Atlantic, How Obama Now 'Owns Syria'; The far-ranging implications of the president's decision to provide arms to anti-Assad rebels, Michael Hirsch, June 14, 2014. As he has done all along, Barack Obama is edging his way up to the precipice in Syria, and even now the president very much does not want to jump in--not into America's third major war in the past decade. Even while announcing what was billed as a major shift of policy Thursday, Obama signaled that he is unwilling to put American boots on the ground or even to be seen as taking the lead in the conflict in Syria. Judging from the latest signals from the White House, Obama wants the newly announced U.S. military aid to the Syrian rebels to be kept to a stringent minimum, and he wants it to be seen as part of a broader Western aid effort. The issue now is whether the president is deluding himself that he can limit involvement that way. "In a sense, Obama owns Syria now," says Joshua Landis, a highly regarded Syria expert at the University of Oklahoma. "I presume he'll try to go in toe by toe.... But he has to decide what his objectives are, which he hasn't.
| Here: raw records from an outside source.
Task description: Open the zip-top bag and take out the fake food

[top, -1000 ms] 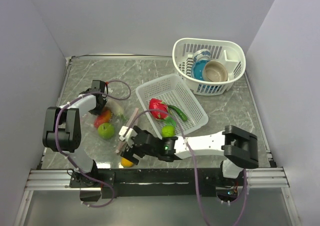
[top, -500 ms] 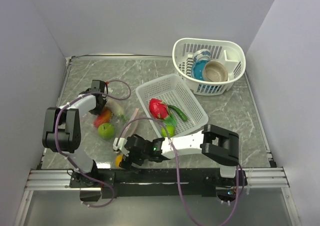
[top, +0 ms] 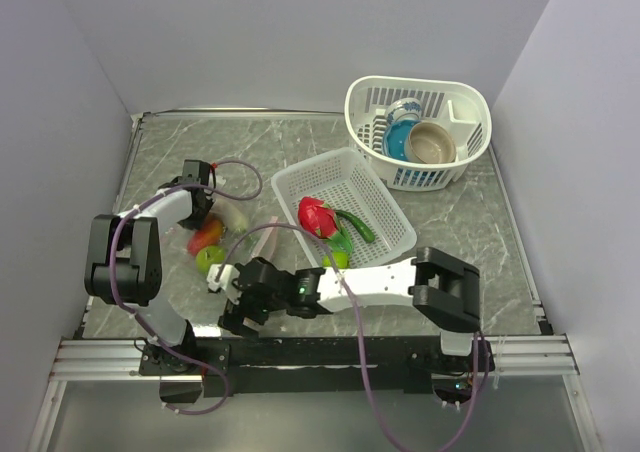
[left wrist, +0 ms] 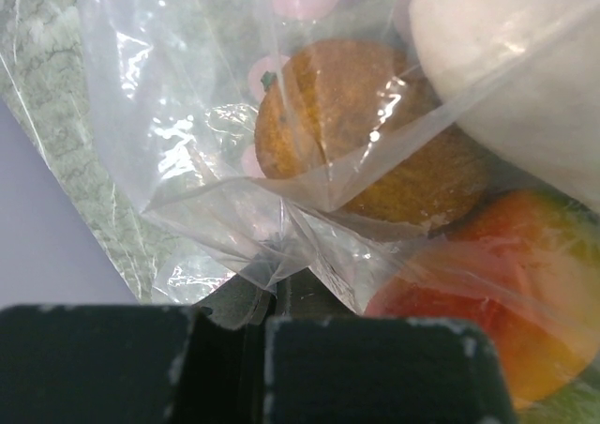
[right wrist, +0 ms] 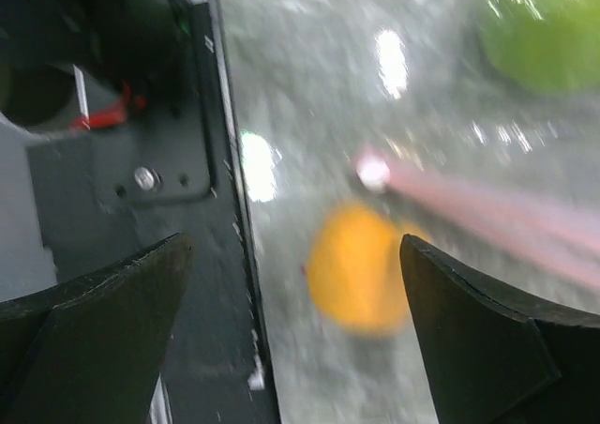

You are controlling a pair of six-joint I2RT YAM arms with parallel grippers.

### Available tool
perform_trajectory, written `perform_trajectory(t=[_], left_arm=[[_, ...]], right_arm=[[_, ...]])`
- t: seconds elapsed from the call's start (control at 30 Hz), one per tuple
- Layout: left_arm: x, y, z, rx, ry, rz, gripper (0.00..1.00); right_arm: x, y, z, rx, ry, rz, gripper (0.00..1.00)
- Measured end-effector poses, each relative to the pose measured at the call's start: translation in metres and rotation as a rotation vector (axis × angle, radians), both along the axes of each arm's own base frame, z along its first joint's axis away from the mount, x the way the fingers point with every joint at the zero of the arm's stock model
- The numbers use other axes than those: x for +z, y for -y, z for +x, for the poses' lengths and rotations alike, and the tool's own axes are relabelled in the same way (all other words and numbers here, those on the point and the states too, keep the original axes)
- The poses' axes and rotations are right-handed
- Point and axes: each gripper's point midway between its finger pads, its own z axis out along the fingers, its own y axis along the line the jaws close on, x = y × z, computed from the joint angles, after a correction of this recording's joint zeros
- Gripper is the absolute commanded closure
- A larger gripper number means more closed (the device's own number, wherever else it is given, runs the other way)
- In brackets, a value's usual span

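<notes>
The zip-top bag (top: 222, 234) lies at the left of the table, clear, its pinkish zip strip (top: 252, 244) pointing toward the near edge. My left gripper (top: 203, 210) is shut on a pinched fold of the bag's plastic (left wrist: 281, 255). Inside the bag, the left wrist view shows fake food: an orange fruit (left wrist: 328, 114), a red-orange piece (left wrist: 469, 302) and a whitish piece (left wrist: 516, 68). My right gripper (top: 229, 302) hangs open over a loose yellow-orange fruit (right wrist: 361, 269), which lies on the table between the fingers. The zip strip's end (right wrist: 487, 208) and a green fruit (right wrist: 553, 30) lie just beyond.
A white perforated basket (top: 330, 167) mid-table holds a red-pink fruit (top: 316, 215), a green pod (top: 357, 225) and a green fruit (top: 337, 260). A round white basket (top: 470, 102) at the back right holds the tan bowl and blue cup. The black near-edge rail (right wrist: 141, 161) sits beside the yellow-orange fruit.
My right arm has swung left along the near edge, and its open gripper now covers the yellow-orange fruit in the top view. The left arm and bag have stayed put.
</notes>
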Motion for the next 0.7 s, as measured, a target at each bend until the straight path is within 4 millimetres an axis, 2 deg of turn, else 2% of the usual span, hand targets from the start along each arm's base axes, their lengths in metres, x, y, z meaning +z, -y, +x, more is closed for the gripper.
perform_trajectory(t=[0.07, 0.17, 0.33, 0.7], left_arm=[[0.000, 0.000, 0.000, -0.003, 0.001, 0.001, 0.99], [0.000, 0.000, -0.002, -0.008, -0.004, 0.004, 0.99], [0.000, -0.001, -0.004, -0.013, -0.002, 0.006, 0.99], [-0.002, 0.000, -0.009, -0.019, -0.003, -0.002, 0.99]], right_arm=[[-0.004, -0.010, -0.002, 0.018, -0.015, 0.002, 0.00], [-0.022, -0.018, -0.002, 0.023, -0.026, -0.033, 0.00], [-0.057, -0.011, 0.006, -0.014, -0.014, -0.127, 0.00], [-0.059, 0.014, 0.021, -0.101, 0.058, -0.148, 0.00]])
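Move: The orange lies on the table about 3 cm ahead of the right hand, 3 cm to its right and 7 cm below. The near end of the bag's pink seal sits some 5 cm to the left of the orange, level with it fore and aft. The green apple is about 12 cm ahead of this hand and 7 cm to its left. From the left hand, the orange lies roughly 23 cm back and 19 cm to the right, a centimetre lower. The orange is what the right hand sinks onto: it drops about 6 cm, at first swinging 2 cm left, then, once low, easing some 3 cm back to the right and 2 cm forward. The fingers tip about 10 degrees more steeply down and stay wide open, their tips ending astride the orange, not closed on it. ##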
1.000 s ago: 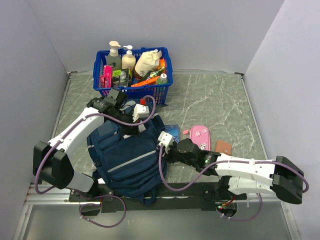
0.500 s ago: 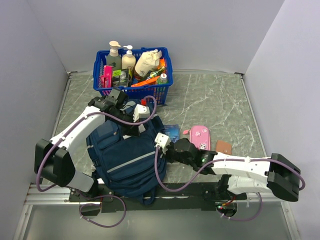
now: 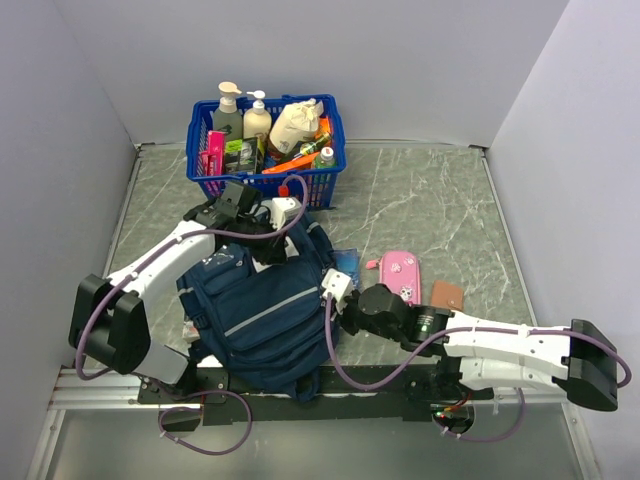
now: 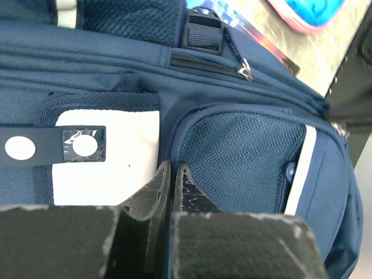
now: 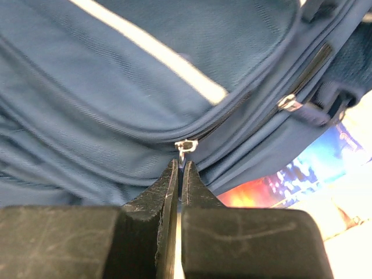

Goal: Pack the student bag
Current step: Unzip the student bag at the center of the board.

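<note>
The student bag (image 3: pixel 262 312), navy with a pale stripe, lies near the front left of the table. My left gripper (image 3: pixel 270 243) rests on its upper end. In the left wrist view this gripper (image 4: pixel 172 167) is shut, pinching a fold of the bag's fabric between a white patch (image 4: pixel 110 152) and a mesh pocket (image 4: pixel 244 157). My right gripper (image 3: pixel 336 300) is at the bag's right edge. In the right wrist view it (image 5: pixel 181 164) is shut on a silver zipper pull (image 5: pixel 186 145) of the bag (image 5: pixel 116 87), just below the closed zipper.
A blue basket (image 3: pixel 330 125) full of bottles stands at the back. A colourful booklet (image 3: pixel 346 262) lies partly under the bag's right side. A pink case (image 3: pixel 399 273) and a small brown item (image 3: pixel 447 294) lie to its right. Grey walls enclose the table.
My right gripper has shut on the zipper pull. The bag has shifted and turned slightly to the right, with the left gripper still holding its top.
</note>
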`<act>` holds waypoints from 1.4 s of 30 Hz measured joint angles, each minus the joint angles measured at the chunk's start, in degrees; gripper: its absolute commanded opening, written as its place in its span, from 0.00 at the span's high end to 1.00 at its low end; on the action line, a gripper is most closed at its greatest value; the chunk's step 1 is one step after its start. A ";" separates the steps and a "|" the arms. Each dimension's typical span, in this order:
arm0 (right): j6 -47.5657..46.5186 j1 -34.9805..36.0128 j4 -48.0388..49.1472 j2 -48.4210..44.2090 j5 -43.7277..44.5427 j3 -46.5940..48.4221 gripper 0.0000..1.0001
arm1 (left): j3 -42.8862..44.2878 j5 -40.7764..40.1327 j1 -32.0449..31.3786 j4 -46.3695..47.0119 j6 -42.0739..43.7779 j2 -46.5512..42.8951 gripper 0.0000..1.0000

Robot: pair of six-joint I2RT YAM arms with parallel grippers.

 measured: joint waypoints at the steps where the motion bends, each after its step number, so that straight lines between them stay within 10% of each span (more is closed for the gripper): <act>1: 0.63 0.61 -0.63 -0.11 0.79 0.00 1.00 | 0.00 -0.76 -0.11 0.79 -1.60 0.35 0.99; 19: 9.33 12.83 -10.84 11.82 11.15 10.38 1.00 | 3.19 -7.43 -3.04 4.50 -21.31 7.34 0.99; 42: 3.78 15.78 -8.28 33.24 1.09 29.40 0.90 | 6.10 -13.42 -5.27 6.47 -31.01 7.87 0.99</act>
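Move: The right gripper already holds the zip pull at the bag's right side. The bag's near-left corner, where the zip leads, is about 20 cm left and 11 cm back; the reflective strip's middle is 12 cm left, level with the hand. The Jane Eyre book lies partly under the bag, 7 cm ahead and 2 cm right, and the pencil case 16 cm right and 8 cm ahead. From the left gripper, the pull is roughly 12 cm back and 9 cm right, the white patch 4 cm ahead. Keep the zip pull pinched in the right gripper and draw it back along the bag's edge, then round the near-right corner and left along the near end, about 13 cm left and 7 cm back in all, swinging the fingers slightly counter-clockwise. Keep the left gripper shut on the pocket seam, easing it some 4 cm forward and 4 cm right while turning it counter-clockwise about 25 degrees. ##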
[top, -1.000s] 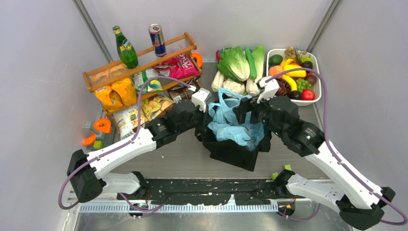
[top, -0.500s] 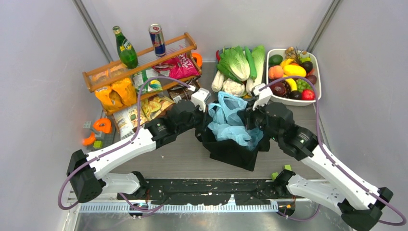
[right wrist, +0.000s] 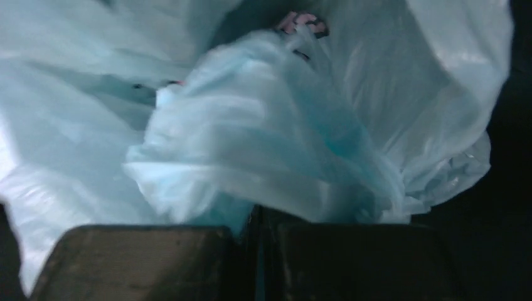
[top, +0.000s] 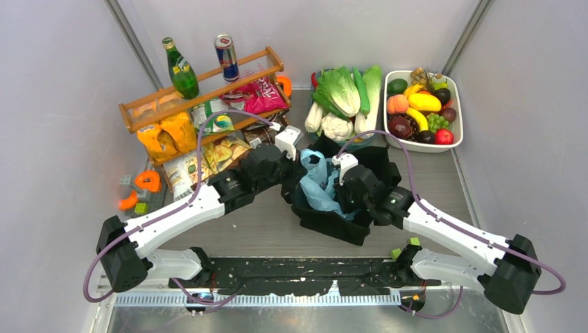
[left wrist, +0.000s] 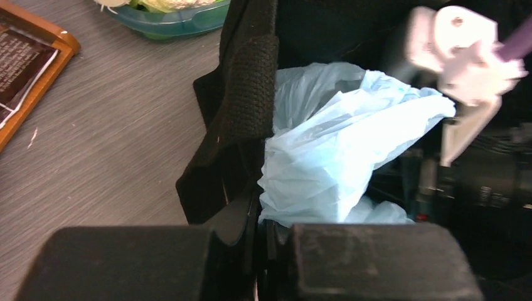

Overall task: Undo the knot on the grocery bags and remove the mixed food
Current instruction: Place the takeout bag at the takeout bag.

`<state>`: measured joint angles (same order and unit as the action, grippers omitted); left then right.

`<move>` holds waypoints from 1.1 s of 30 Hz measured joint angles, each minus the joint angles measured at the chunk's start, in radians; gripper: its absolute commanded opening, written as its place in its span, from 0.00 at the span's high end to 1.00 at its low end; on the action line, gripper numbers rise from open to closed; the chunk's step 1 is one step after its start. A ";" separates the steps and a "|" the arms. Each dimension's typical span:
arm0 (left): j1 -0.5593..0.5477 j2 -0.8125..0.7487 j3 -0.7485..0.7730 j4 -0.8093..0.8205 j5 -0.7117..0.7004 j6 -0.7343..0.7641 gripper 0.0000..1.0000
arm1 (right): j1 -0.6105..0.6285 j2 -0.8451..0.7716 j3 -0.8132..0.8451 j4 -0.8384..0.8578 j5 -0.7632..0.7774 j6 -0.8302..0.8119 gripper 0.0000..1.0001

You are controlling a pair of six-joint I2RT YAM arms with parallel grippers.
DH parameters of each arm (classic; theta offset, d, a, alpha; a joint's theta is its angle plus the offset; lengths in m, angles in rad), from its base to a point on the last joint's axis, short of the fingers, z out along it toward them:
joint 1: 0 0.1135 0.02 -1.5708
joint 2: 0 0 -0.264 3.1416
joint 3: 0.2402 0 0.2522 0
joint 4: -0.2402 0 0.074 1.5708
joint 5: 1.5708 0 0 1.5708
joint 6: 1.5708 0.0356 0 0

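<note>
The black fabric tote (top: 329,223) stands mid-table with the light-blue plastic bag (top: 315,182) crumpled inside it. My left gripper (top: 297,173) is shut on the tote's left rim; in the left wrist view black fabric (left wrist: 241,106) runs down into the closed jaws (left wrist: 263,231). My right gripper (top: 333,193) reaches inside the tote and is shut on the blue plastic (right wrist: 263,144), with a thin fold pinched between the jaws (right wrist: 257,231). A tight bunch of plastic sits just ahead of them; I cannot tell if it is the knot. Anything inside the bag is hidden.
Toy vegetables (top: 343,94) lie in a bowl behind the tote. A white tray of fruit (top: 454,135) stands back right. A wooden rack (top: 201,87) at back left carries a green bottle (top: 180,69), a can (top: 226,57) and snack packets (top: 260,96). Orange pieces (top: 147,182) lie far left.
My right arm swung from behind the tote down into it and its jaws closed on the blue plastic. The bag now sits lower and more bunched. The left arm stayed put.
</note>
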<state>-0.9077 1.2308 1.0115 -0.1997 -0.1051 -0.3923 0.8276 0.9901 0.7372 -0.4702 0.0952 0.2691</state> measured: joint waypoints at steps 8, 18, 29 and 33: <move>0.005 -0.024 0.000 0.032 0.066 -0.005 0.18 | 0.000 0.035 -0.018 0.031 0.163 0.029 0.72; 0.043 -0.244 -0.016 0.013 0.128 0.003 0.00 | 0.000 -0.075 0.175 -0.133 0.128 -0.005 0.00; 0.225 -0.335 -0.021 -0.091 0.157 0.039 0.00 | -0.037 -0.096 0.443 -0.276 0.051 -0.047 0.05; 0.341 -0.372 -0.031 -0.127 0.163 0.056 0.00 | -0.143 -0.073 0.532 -0.251 0.010 -0.061 0.05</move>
<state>-0.5663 0.8593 0.9810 -0.3267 0.0578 -0.3359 0.6842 0.9169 1.2694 -0.7212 0.1047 0.2085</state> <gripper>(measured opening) 0.994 0.955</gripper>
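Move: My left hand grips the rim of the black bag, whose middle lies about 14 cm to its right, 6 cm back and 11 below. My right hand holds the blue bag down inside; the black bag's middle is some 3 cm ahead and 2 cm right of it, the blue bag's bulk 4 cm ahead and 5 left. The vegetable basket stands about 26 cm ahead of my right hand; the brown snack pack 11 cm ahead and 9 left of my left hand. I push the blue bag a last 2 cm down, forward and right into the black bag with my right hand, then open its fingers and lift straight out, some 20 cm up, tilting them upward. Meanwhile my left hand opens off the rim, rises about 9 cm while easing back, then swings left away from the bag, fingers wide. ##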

Does he want to provide just enough arms to keep the status quo and divide Syria in two? Does he want to give them enough to take Damascus and drive the Alawites [President Bashar al-Assad's ruling sect] into the mountains? Does he want he want to see them take over the entire country?"
FireDogLake, Uncle Sam = Big Brother? U.S. Rep. Alan Grayson, right, June 14, 2013. In George Orwell’s novel 1984, “Big Brother” is the dictator of Oceania. No one knows whether Big Brother is a real person, or simply the personification of the dictatorship. Big Brother spies on every citizen through “telescreens.” Everyone is reminded constantly, “Big Brother is Watching You.” Let’s compare that to the recent revelations about the Orwellian-named National Security Agency (NSA), an arm of the U.S. Department of Defense. The NSA has not denied that it is collecting call records on every America. On the contrary, the NSA sees nothing wrong with it. I see three fundamental problems with this:
1.This is worse than the proverbial “fishing expedition”; this is like putting the entire ocean through a sieve. It makes a mockery of the Fourth Amendment’s requirement that government searches be “particular.”
2.This assumes not only that everyone is guilty until proven innocent, but that everyone is guilty. The Fourth Amendment limits searches to cases of “probable cause,” meaning that a prudent and cautious person would reasonably believe that the search will yield evidence of a crime. Obviously, most phone records have absolutely nothing to do with the commission of any crime.
3.Providing this information to the Department of Defense violates the fundamental principle that our military does not operate on American soil, against American citizens. That principle has been embodied in law since the 1870s. From this perspective, providing this personal call record information to DoD is no different from providing it to the CIA – another agency that is not allowed to operate on US soil.